Arecibo Radio Telescope

Note4Students

From UPSC perspective, the following things are important :

Prelims level : Arecibo Radio Telescope

Mains level : Not Much

A massive radio telescope at Puerto Rico’s Arecibo Observatory — one of the world’s largest — collapsed on after sustaining severe damage, following 57 years of astronomical discoveries.

Try this PYQ:

Which of the following is/are cited by the scientists as evidence/evidence for the continued expansion of the universe?

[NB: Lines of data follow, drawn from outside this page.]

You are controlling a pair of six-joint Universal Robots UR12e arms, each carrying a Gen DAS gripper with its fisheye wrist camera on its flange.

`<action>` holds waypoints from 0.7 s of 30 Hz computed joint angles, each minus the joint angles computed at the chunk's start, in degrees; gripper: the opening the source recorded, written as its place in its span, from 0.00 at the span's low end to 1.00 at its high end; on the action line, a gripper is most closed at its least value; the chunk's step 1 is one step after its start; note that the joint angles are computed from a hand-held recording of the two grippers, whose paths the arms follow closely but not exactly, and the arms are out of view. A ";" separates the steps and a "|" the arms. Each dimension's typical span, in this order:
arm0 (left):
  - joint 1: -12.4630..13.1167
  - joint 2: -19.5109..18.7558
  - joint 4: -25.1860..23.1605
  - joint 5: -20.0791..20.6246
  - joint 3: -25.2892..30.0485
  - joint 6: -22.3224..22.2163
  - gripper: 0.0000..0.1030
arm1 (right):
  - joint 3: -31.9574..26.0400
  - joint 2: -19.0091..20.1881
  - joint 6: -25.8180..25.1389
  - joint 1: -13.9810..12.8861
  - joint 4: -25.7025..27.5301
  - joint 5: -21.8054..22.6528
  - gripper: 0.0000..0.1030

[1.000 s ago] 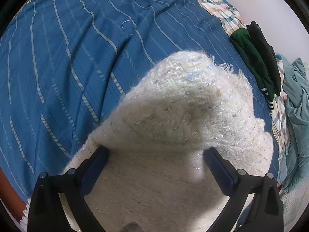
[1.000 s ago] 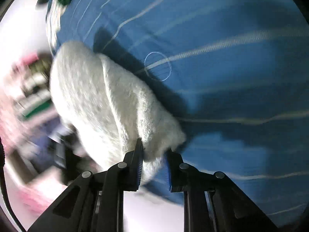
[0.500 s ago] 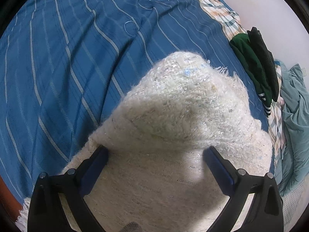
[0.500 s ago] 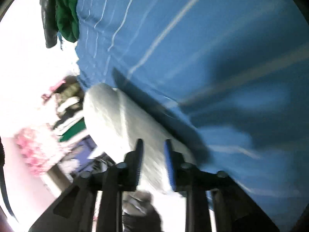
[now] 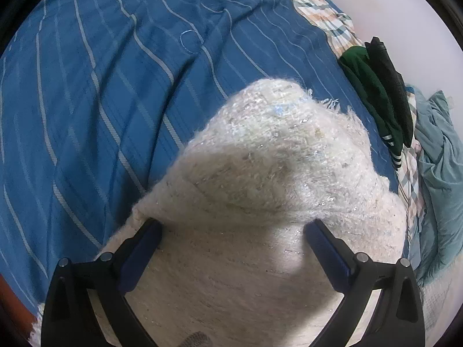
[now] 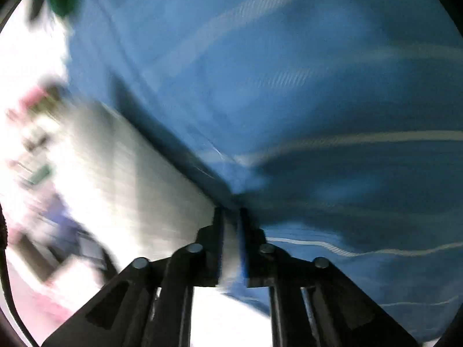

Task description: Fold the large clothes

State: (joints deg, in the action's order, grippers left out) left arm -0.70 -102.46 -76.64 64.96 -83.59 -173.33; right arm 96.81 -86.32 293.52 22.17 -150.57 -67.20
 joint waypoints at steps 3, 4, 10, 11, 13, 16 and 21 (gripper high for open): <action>0.26 -0.07 -0.05 -0.79 -0.09 0.64 1.00 | 3.41 0.77 12.24 1.61 -17.60 -11.27 0.80; 0.29 -0.09 -0.16 -0.90 -0.06 0.77 1.00 | 3.57 1.89 13.68 1.88 -20.81 -11.62 0.83; 0.79 -0.68 -1.82 -2.20 0.75 1.88 1.00 | -3.99 11.16 18.02 5.21 -25.33 -11.43 0.43; 0.88 -0.81 -2.26 -2.55 0.93 2.37 1.00 | -4.97 10.82 18.70 5.46 -21.73 -12.58 0.29; 0.90 -0.97 -3.01 -2.77 1.24 3.54 1.00 | -7.55 9.49 19.17 6.24 -11.45 -15.27 0.12; 0.84 -1.10 -3.63 -3.05 1.55 4.82 1.00 | -8.03 8.07 21.11 6.90 -6.17 -16.33 0.10; 0.70 -1.18 -3.99 -2.97 1.95 5.03 1.00 | -8.84 9.87 32.93 8.38 -10.35 -20.20 0.11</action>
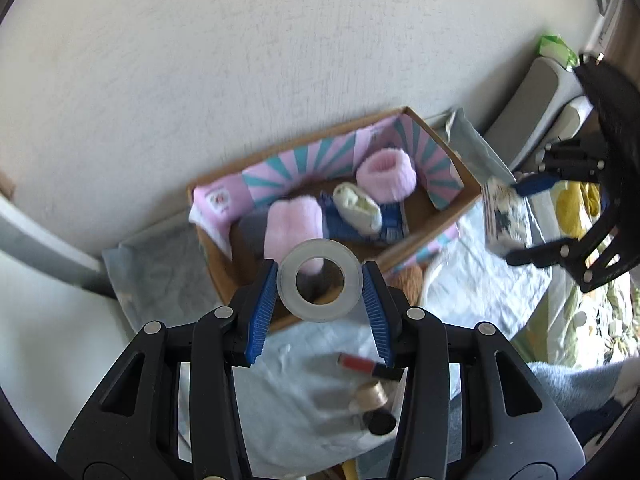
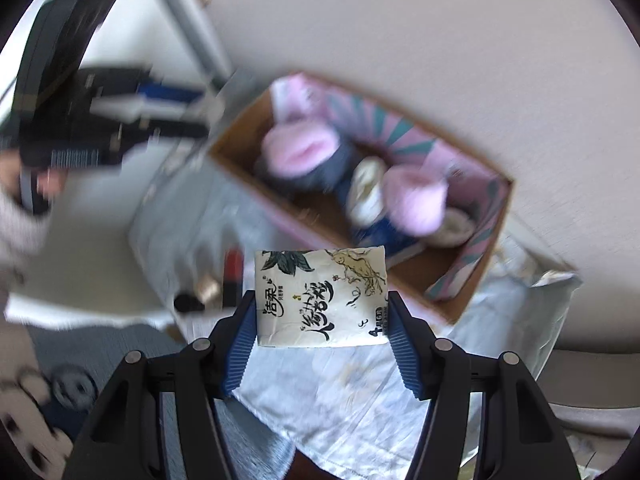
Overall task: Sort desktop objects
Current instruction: 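Carry the ring and tissue packet into the box and open both tools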
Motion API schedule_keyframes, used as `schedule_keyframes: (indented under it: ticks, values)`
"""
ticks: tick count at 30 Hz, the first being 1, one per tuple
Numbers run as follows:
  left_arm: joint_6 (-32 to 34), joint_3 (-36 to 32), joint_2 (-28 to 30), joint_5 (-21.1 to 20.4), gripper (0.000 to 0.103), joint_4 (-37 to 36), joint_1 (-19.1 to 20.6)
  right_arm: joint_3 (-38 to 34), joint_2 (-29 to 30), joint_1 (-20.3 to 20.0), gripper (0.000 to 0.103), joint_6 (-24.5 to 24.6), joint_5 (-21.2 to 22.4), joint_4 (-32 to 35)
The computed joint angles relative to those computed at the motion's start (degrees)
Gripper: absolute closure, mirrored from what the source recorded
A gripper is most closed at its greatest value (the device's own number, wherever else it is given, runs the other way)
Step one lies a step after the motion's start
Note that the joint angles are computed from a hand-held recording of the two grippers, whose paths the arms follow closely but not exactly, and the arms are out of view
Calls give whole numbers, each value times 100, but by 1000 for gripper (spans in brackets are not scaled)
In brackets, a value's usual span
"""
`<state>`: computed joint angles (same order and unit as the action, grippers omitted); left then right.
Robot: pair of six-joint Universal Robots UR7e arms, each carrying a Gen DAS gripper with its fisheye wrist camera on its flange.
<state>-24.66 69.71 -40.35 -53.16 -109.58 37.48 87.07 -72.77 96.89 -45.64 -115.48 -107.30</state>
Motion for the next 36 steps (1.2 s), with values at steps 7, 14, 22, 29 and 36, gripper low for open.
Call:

  1. Detection of microwaves in space
  2. Observation of redshirt phenomenon in space
  3. Movement of asteroids in space
  4. Occurrence of supernova explosions in space

Codes:

(a) 1 and 2 only

(b) 2 only

(c) 1, 3 and 4

(d) None of the above can be cited as evidence.

Arecibo Telescope

  • The Arecibo Observatory, also known as the National Astronomy and Ionosphere Center (NAIC), was an observatory in Arecibo, Puerto Rico owned by the US National Science Foundation (NSF).
  • It was the world’s largest single-aperture telescope for 53 years, surpassed in July 2016 by the Five-hundred-meter Aperture Spherical Telescope (FAST) in China.
  • The second-largest single-dish radio telescope in the world, it had withstood many hurricanes and earthquakes since it was first built in 1963.

Its contributions

  • Being the most powerful radar, scientists employed Arecibo to observe planets, asteroids and the ionosphere.
  • It made several discoveries over the decades, including finding prebiotic molecules in distant galaxies, the first exoplanets, and the first millisecond pulsar.
  • In 1967, Arecibo was able to discover that the planet Mercury rotates in 59 days and not 88 days as had been originally thought.
  • In the following decades, it also served as a hub in the search for extraterrestrial life, and would look for radio signals from alien civilizations.
  • In 1993, scientists Russell Hulse and Joseph Taylor were awarded the Nobel Prize in Physics for their work on the observatory in monitoring a binary pulsar.
  • It provided a strict test of Einstein’s Theory of General Relativity and the first evidence for the existence of gravitational waves.